Pages

Wednesday, April 9, 2008

THIS IS WHERE WE LIVE NOW

It was just what happened. No washing machine. No overhead lights. And it’s either that the carpet’s too thick or the door’s too low because no one’s bedroom door will close without backbreaking effort. After seeing houses in suspicious craters, houses with burnt walls, houses with cat piss curtains, this place is heaven. I put my arms around my potential housemates—and this is something I never do—because I want to tell them that we have to take this place. My embrace is just four fingers on each housemate’s shoulder, and my enthusiasm is just as tentative. We have no idea what a good house looks like. We are from the country.
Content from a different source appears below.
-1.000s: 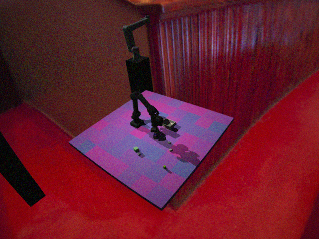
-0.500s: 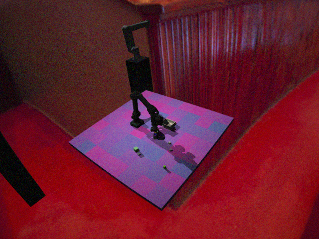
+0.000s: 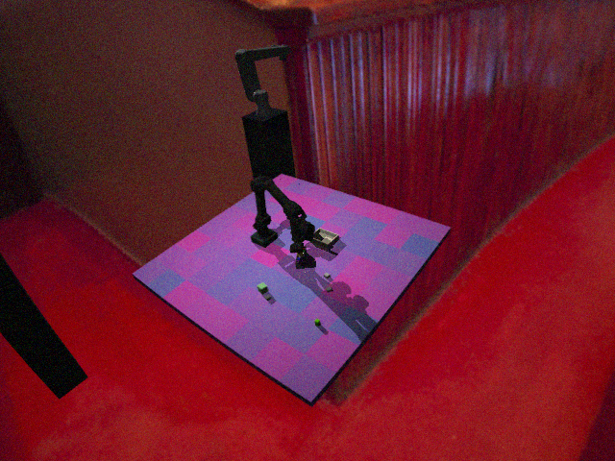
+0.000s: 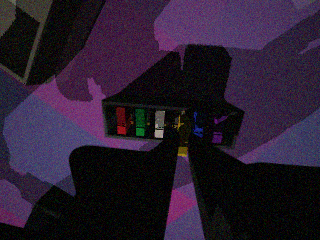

We have been to Brisbane for school trips, for drama camps, for day trips. We have seen our share of student housing—friends and friends of friends—but only in passing. Always old Queenslanders, or so it seemed: those high ceilings and cornices and all that antique gnarled iron. Overgrown backyards where you threw the morning toast and never went out in. The houses we have seen are nothing like this. The house we decide upon, the house we’re standing in now, is like nothing before or after.

I wish I could say I remember the first night alone in a new city, or the first day that first piece of furniture hit the ground, but I can’t. Only those things that stick in your mind because they’re so banal. The fake-wood wallpaper. That smell in the kitchen. The loose bricks. The grease on the windows from all the buses idling outside. Those things, they seem to stick.